YOUR GOAL:
An exact repetition of the records is required. Leave nothing out.

--------------------------------------------------

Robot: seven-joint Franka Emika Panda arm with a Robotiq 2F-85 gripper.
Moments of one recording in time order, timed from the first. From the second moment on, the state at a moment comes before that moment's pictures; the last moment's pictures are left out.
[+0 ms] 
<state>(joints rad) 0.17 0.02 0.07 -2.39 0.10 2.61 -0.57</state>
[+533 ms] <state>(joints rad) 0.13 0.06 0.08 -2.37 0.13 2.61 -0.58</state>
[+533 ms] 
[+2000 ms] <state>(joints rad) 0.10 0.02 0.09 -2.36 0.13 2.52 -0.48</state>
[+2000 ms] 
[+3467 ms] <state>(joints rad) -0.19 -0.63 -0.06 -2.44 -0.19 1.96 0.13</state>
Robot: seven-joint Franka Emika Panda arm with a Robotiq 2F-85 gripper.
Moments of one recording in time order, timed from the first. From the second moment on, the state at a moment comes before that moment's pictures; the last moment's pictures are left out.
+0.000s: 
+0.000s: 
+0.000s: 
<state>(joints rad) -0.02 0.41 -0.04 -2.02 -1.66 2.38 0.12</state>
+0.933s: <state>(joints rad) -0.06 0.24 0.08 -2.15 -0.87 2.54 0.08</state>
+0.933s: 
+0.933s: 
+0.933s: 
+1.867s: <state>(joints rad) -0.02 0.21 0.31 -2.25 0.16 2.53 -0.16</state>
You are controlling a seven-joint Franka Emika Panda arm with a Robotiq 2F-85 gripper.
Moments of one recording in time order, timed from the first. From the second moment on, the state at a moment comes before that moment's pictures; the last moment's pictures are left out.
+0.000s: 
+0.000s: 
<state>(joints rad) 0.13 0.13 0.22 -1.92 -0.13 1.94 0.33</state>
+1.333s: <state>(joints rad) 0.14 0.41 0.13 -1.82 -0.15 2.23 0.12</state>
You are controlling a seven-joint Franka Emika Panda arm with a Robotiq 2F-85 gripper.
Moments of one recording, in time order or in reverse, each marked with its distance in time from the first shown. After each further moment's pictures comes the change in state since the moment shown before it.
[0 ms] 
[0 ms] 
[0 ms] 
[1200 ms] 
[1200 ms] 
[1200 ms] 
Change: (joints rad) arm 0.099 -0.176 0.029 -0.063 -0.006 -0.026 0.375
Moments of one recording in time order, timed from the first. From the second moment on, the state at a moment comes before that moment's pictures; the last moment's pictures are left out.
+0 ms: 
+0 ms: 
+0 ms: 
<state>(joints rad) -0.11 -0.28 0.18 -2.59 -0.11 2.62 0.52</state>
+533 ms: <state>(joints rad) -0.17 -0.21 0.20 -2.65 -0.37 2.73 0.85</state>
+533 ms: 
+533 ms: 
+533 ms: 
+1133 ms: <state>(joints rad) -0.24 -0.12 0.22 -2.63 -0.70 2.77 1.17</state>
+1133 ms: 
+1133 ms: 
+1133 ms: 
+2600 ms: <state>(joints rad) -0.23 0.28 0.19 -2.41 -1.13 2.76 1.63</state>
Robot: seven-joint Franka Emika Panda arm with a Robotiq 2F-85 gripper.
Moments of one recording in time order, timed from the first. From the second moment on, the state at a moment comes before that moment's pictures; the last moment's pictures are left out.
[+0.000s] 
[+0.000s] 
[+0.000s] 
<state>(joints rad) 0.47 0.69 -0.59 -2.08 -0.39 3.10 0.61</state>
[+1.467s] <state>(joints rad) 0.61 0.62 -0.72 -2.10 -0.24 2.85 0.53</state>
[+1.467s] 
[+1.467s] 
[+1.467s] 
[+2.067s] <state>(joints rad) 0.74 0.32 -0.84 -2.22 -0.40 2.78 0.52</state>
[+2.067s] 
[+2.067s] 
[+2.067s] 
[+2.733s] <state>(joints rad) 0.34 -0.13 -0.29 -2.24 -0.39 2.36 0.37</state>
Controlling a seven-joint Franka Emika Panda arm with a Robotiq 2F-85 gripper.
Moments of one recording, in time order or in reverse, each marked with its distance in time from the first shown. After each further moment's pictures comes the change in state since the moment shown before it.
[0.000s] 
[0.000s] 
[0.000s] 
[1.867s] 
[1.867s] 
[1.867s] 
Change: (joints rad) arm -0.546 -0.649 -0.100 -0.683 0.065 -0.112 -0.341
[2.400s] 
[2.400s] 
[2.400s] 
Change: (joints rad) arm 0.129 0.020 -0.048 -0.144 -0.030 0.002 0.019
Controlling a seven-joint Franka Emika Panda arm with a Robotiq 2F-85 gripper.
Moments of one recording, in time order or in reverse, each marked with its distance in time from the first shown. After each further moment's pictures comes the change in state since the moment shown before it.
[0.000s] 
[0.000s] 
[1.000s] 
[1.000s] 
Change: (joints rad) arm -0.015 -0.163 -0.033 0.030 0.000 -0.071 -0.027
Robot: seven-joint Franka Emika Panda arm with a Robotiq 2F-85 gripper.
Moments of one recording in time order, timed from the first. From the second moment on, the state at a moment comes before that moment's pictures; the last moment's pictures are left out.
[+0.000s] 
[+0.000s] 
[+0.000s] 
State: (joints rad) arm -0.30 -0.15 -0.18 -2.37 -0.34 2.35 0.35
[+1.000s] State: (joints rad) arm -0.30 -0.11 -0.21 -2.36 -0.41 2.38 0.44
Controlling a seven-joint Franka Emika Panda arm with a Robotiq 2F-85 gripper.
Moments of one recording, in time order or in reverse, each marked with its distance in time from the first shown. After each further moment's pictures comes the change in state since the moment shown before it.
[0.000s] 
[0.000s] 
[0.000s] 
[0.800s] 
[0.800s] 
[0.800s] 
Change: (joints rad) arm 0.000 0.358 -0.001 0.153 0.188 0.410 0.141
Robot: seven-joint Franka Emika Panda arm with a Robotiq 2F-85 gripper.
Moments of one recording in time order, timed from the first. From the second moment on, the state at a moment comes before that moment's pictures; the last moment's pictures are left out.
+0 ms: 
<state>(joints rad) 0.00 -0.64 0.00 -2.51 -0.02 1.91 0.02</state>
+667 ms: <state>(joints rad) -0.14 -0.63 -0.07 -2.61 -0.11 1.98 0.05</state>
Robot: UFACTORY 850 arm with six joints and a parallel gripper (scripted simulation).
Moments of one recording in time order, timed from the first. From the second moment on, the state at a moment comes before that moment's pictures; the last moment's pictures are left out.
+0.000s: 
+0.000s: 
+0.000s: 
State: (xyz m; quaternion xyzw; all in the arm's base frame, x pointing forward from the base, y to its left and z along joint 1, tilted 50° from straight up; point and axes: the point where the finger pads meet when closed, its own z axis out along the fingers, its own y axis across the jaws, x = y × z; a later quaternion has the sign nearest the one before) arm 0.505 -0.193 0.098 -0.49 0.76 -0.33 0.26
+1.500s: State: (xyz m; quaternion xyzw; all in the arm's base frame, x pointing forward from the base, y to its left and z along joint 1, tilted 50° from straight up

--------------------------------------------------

SOLUTION TO THE EXERCISE:
Robot: seven-joint Franka Emika Panda arm with a Robotiq 2F-85 gripper.
Moments of one recording in time order, timed from the first. From the second moment on, the state at a moment comes before that moment's pictures; the last moment's pictures are left out.
[+0 ms] 
<state>(joints rad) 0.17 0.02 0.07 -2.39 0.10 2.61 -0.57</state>
[+533 ms] <state>(joints rad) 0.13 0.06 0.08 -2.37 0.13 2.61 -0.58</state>
[+533 ms] 
[+2000 ms] <state>(joints rad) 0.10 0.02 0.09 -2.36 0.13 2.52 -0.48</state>
[+2000 ms] 
[+3467 ms] <state>(joints rad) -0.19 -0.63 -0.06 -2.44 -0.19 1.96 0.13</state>
Robot: seven-joint Franka Emika Panda arm with a Robotiq 2F-85 gripper.
Moments of one recording in time order, timed from the first. From the second moment on, the state at a moment comes before that moment's pictures; the last moment's pictures are left out.
+0.000s: 
+0.000s: 
+0.000s: 
<state>(joints rad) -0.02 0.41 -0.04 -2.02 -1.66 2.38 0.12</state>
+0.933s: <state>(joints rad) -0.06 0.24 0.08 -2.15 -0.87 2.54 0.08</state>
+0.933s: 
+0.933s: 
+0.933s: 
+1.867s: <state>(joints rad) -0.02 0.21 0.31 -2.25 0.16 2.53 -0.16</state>
You are controlling a seven-joint Franka Emika Panda arm with a Robotiq 2F-85 gripper.
Moments of one recording in time order, timed from the first. From the second moment on, the state at a moment comes before that moment's pictures; the last moment's pictures are left out.
+0.000s: 
+0.000s: 
<state>(joints rad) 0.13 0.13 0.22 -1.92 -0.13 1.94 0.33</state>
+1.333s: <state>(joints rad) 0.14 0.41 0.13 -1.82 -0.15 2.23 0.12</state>
You are controlling a seven-joint Franka Emika Panda arm with a Robotiq 2F-85 gripper.
Moments of one recording, in time order or in reverse, each marked with its distance in time from the first shown. After each further moment's pictures comes the change in state since the moment shown before it.
[0 ms] 
[0 ms] 
[0 ms] 
[1200 ms] 
[1200 ms] 
[1200 ms] 
Change: (joints rad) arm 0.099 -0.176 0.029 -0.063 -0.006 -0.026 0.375
Moments of one recording in time order, timed from the first. From the second moment on, the state at a moment comes before that moment's pictures; the last moment's pictures are left out.
+0 ms: 
+0 ms: 
+0 ms: 
<state>(joints rad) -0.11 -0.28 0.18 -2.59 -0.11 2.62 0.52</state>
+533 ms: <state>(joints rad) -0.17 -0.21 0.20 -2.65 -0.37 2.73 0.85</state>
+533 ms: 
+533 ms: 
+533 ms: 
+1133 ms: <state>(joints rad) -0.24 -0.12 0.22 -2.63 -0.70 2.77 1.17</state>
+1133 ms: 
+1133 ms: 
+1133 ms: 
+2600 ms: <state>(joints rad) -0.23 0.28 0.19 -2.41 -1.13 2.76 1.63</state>
Robot: seven-joint Franka Emika Panda arm with a Robotiq 2F-85 gripper.
Moments of one recording in time order, timed from the first. From the second moment on, the state at a moment comes before that moment's pictures; the last moment's pictures are left out.
[+0.000s] 
[+0.000s] 
[+0.000s] 
<state>(joints rad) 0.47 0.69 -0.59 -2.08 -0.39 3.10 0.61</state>
[+1.467s] <state>(joints rad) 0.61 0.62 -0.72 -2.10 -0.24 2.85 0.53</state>
[+1.467s] 
[+1.467s] 
[+1.467s] 
[+2.067s] <state>(joints rad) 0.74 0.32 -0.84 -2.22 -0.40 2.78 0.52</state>
[+2.067s] 
[+2.067s] 
[+2.067s] 
[+2.733s] <state>(joints rad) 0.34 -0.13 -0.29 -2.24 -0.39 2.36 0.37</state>
Controlling a seven-joint Franka Emika Panda arm with a Robotiq 2F-85 gripper.
Moments of one recording, in time order or in reverse, each marked with its distance in time from the first shown. After each further moment's pictures comes the change in state since the moment shown before it.
[0.000s] 
[0.000s] 
[0.000s] 
[1.867s] 
[1.867s] 
[1.867s] 
Change: (joints rad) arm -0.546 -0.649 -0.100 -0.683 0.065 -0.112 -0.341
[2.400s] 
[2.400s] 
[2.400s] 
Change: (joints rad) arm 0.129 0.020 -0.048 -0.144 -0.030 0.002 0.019
Controlling a seven-joint Franka Emika Panda arm with a Robotiq 2F-85 gripper.
Moments of one recording, in time order or in reverse, each marked with its distance in time from the first shown. After each further moment's pictures comes the change in state since the moment shown before it.
[0.000s] 
[0.000s] 
[1.000s] 
[1.000s] 
Change: (joints rad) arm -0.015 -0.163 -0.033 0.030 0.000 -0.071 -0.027
Robot: seven-joint Franka Emika Panda arm with a Robotiq 2F-85 gripper.
Moments of one recording in time order, timed from the first. From the second moment on, the state at a moment comes before that moment's pictures; the last moment's pictures are left out.
[+0.000s] 
[+0.000s] 
[+0.000s] 
State: (joints rad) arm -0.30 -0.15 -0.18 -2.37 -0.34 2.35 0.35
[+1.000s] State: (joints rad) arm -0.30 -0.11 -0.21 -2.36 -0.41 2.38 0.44
Controlling a seven-joint Franka Emika Panda arm with a Robotiq 2F-85 gripper.
Moments of one recording, in time order or in reverse, each marked with its distance in time from the first shown. After each further moment's pictures comes the change in state since the moment shown before it.
[0.000s] 
[0.000s] 
[0.000s] 
[0.800s] 
[0.800s] 
[0.800s] 
Change: (joints rad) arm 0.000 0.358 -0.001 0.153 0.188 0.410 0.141
Robot: seven-joint Franka Emika Panda arm with a Robotiq 2F-85 gripper.
Moments of one recording in time order, timed from the first. From the second moment on, the state at a moment comes before that moment's pictures; the last moment's pictures are left out.
+0 ms: 
<state>(joints rad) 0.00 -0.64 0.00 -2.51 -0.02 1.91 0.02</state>
+667 ms: <state>(joints rad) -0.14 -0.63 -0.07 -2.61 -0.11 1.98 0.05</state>
Robot: UFACTORY 850 arm with six joints and a parallel gripper (scripted simulation).
Moments of one recording in time order, timed from the first. From the second moment on, the state at a moment comes before that moment's pictures; the last moment's pictures are left out.
+0.000s: 
+0.000s: 
+0.000s: 
State: (xyz m; quaternion xyzw; all in the arm's base frame, x pointing forward from the base, y to its left and z along joint 1, tilted 50° from straight up; point and axes: the point where the finger pads meet when closed, its own z axis out along the fingers, its own y axis across the jaws, x = y × z; a later quaternion has the sign nearest the one before) arm 0.505 -0.193 0.098 -0.49 0.76 -0.33 0.26
+1.500s: State: (xyz m; quaternion xyzw; all in the arm's base frame, x pointing forward from the base, y to its left and z along joint 1, tilted 50° from straight up

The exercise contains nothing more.